Media
Garage Triennial of Russian Contemporary Art, "A Beautiful Night for All the People," installation view
read in source

This Year’s Garage Triennial Was Curated Entirely Through Personal Connections as a Commentary on Russia’s History of Corruption

10 / 11 / 2020
Past participants were asked to invite whomever they wanted to show in the 2020 edition.
The second edition of the Garage Triennial of Russian Contemporary Art opens to the public today at the Garage Museum in Moscow.

As you might expect for a country as large and diverse as Russia, putting together an overview of contemporary artistic production is a monumental task. The sprawling inaugural show in 2017 was the result of a crack team of six curators scouring 42 cities and towns across 11 time zones for talent.

This time, the curators took a more unorthodox approach. Leaning into the geographical spread that informed the inaugural triennial, curators Valentin Diaconov and Anastasia Mityushina asked the more than 60 artists who took part in 2017 to pick the artists for the second edition. Naturally, a number of artists nominated friends and family, while others chose to auction or raffle off the coveted position.

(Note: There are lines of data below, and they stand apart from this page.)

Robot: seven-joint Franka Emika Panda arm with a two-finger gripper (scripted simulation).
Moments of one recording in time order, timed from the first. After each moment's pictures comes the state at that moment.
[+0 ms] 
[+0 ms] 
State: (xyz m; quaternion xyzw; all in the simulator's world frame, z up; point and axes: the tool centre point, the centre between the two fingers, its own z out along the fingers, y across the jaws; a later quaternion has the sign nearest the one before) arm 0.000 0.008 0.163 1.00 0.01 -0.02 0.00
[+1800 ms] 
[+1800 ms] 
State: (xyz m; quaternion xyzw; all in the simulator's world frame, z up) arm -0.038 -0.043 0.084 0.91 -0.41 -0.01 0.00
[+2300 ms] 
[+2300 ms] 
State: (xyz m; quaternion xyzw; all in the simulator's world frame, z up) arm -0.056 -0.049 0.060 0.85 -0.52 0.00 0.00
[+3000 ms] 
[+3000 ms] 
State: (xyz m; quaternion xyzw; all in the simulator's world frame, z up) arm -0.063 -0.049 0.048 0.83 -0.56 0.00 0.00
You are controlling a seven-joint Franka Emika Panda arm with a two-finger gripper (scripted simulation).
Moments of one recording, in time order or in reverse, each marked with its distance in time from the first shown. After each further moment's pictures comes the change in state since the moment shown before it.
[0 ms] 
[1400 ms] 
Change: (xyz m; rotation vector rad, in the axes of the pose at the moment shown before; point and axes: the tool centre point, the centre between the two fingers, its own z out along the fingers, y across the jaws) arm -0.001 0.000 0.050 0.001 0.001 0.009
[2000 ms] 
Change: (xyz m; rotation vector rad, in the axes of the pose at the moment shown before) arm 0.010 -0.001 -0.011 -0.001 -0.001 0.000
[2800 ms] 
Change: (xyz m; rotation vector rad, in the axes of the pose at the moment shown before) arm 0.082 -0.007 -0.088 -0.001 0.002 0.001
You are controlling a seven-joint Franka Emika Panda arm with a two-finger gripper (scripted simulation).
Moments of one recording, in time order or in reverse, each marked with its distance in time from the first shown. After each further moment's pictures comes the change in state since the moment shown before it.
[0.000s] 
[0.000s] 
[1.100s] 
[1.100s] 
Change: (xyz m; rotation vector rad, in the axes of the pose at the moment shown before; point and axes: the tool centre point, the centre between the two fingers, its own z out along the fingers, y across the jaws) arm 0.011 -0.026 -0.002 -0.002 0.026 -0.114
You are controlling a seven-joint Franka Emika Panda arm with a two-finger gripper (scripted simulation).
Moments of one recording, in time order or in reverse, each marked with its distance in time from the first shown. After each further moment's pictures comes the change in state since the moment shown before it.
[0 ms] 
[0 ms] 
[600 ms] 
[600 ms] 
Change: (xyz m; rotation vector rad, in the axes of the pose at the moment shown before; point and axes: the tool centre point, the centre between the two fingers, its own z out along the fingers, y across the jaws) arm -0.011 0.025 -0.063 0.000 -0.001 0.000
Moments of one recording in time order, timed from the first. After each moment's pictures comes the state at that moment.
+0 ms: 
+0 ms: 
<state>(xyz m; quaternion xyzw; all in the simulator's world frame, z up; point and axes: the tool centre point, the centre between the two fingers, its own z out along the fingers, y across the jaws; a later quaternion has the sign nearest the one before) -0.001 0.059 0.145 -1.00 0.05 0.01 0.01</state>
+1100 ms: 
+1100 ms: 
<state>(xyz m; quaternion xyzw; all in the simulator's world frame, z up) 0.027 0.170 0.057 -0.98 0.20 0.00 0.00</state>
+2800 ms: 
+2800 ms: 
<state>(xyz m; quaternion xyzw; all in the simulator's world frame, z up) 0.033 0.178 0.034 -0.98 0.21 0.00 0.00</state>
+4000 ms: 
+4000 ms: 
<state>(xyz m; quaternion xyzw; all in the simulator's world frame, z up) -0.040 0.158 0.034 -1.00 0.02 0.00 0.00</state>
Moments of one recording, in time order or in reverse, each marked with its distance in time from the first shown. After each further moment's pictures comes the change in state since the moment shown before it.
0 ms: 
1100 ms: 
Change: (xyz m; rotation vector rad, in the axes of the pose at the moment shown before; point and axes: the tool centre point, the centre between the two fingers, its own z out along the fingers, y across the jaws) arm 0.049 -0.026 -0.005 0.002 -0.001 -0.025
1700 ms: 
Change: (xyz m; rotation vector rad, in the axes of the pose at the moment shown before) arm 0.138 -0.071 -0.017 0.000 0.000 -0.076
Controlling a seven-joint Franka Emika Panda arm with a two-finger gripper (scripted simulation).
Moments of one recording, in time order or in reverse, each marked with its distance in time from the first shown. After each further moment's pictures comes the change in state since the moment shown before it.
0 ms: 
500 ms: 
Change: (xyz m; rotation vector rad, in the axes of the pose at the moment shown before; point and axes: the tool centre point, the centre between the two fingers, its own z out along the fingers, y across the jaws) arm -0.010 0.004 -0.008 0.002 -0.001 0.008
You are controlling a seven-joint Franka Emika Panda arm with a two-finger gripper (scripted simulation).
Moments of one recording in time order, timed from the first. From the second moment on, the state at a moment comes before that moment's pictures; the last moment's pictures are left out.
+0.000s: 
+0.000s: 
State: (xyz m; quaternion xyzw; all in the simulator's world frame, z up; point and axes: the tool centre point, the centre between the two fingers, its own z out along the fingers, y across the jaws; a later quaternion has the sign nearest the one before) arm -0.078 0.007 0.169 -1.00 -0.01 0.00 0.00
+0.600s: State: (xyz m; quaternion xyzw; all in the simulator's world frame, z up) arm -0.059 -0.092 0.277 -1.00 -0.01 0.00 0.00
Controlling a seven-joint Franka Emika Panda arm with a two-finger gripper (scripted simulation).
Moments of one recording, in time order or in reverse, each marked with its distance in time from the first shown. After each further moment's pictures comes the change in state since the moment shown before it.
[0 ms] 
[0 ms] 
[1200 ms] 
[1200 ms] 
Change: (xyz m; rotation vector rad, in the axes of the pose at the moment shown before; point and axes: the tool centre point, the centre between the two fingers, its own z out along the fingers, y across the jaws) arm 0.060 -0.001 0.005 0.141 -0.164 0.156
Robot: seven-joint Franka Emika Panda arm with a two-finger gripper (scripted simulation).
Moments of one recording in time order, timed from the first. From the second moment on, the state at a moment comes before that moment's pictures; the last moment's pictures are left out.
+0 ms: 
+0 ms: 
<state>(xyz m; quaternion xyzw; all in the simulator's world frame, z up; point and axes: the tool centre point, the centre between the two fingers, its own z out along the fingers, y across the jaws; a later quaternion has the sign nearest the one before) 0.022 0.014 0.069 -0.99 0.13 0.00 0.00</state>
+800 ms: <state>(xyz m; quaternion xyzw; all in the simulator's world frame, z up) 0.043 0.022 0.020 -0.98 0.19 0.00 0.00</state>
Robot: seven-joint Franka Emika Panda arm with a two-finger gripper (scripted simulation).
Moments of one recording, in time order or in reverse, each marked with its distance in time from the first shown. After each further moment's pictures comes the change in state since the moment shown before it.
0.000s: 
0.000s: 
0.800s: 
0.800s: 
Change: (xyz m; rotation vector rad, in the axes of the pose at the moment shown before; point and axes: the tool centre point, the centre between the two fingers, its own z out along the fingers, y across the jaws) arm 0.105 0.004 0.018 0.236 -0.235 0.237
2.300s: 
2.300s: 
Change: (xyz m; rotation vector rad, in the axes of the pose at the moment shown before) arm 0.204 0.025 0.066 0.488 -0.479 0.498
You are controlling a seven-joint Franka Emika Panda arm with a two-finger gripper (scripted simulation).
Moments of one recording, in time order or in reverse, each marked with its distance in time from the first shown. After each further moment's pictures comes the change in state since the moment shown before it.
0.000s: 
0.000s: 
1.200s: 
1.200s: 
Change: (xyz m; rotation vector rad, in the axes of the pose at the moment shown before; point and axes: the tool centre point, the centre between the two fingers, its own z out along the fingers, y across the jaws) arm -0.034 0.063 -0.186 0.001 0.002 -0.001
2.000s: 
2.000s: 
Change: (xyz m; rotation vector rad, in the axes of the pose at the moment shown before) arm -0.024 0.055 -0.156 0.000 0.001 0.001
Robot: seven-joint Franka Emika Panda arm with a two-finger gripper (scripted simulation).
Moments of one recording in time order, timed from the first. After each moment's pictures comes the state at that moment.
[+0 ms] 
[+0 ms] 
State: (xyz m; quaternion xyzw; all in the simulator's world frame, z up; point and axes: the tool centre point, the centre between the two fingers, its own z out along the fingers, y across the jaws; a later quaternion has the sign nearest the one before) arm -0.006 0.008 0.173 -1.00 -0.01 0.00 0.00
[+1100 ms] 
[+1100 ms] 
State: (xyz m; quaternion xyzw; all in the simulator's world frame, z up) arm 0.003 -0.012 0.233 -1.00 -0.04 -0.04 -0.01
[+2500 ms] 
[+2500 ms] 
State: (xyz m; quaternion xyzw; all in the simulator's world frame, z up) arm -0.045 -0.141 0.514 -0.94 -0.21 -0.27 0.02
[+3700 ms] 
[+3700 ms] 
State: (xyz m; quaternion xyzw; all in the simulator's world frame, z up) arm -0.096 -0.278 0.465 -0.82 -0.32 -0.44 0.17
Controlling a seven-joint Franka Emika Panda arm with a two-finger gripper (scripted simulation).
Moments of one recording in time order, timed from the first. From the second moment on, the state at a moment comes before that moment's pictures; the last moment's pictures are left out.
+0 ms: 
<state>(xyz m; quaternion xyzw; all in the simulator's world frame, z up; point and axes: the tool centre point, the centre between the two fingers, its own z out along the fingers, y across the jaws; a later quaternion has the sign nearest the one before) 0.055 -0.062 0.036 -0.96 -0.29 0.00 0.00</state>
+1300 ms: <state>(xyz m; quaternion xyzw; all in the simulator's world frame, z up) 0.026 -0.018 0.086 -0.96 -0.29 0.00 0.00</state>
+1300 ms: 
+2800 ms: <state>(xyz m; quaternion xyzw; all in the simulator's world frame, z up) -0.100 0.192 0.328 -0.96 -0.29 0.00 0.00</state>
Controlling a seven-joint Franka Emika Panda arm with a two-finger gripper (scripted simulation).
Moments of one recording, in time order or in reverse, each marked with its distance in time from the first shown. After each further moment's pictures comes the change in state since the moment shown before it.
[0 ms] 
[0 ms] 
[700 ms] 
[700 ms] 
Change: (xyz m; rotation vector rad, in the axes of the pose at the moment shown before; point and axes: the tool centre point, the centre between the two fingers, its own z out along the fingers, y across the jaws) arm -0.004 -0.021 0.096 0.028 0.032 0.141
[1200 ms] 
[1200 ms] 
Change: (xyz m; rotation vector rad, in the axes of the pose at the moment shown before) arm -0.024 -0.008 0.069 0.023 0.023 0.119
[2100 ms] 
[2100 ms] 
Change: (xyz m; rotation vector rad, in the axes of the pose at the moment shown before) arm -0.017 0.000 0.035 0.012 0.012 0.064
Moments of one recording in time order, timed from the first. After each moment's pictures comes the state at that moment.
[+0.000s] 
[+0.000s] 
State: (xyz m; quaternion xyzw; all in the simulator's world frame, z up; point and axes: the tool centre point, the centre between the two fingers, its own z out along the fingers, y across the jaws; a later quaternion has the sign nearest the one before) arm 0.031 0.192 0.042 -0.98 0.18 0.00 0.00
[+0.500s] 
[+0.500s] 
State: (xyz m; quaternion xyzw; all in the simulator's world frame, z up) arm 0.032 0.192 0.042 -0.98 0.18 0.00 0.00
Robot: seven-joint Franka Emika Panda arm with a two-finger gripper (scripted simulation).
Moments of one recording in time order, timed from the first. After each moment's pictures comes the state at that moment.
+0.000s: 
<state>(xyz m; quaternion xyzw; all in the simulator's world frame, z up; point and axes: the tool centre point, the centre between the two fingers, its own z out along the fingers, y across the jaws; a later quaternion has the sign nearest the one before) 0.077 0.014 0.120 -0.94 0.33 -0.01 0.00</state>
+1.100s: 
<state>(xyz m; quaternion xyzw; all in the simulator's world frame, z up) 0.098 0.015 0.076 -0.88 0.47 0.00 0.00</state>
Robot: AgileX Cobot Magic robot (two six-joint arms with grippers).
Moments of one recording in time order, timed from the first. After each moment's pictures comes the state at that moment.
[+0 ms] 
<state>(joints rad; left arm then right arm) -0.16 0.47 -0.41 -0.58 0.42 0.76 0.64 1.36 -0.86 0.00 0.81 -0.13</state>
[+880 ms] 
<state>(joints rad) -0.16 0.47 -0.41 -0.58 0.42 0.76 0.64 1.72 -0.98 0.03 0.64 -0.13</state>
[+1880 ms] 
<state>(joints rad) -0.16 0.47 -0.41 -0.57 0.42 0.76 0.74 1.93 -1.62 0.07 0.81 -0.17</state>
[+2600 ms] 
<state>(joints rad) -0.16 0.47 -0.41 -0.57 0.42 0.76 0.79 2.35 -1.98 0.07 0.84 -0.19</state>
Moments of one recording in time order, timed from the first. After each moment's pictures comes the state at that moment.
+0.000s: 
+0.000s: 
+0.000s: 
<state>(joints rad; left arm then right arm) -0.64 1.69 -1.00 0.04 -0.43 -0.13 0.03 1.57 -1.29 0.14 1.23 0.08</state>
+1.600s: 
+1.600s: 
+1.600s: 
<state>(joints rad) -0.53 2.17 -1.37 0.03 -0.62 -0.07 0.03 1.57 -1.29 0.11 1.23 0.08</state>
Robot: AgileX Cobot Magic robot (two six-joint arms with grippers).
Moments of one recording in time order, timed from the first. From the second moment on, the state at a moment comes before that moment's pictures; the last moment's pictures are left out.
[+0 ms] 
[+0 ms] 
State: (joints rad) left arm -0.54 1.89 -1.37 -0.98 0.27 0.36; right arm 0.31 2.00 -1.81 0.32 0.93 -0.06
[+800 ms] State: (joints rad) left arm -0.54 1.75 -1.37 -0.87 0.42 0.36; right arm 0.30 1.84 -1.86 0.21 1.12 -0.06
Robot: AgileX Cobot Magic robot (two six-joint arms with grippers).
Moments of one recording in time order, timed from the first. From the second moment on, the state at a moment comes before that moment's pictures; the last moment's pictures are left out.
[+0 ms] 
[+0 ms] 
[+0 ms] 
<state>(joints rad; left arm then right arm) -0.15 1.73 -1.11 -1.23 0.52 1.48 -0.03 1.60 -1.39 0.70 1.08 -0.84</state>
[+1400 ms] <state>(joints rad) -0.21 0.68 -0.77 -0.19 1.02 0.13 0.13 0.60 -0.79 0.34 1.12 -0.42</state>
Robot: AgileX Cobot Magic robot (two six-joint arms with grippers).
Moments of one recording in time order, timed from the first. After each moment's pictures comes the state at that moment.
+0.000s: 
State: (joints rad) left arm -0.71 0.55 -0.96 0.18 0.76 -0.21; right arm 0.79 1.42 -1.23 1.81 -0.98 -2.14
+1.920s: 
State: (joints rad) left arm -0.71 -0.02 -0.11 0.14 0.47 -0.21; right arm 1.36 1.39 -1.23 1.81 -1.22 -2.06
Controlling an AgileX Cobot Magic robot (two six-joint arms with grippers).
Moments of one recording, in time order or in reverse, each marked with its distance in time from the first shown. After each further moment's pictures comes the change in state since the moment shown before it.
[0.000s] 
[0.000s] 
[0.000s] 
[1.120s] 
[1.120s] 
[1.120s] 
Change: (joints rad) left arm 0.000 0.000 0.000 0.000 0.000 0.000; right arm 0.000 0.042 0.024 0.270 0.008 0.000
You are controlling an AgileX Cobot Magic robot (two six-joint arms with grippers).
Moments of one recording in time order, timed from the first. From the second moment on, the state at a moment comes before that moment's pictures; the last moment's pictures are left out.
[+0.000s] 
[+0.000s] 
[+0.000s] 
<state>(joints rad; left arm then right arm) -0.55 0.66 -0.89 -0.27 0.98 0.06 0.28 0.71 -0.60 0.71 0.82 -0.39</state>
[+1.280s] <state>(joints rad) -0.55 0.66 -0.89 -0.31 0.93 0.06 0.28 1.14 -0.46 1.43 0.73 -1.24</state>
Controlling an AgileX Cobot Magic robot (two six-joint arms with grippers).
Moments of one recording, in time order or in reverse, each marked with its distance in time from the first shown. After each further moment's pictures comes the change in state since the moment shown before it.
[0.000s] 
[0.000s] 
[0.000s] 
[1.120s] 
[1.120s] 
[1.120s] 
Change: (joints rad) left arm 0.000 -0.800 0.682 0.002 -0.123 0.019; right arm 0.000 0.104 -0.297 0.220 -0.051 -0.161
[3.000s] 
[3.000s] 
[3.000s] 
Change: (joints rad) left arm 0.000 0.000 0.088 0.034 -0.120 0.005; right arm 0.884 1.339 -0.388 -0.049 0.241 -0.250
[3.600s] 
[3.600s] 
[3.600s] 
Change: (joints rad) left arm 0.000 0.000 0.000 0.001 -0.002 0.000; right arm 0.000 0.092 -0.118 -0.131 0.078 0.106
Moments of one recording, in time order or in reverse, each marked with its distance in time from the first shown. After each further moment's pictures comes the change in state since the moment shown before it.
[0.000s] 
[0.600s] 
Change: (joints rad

This was all fine with the curators, who asked only that these connections were made explicit, and that selector and selectee worked together on some dimension of the presentation. The results are being published on the triennial’s website, and include strange collaborations such as Maria Alexandrova’s documentation of a long drive to a remote Siberian village with the grandmother of her nominee, Anna Tereshkina, and Roman Mokrov’s chaotic promise to watch the kids while his nominee, his wife Maria Obukhova, worked on her art.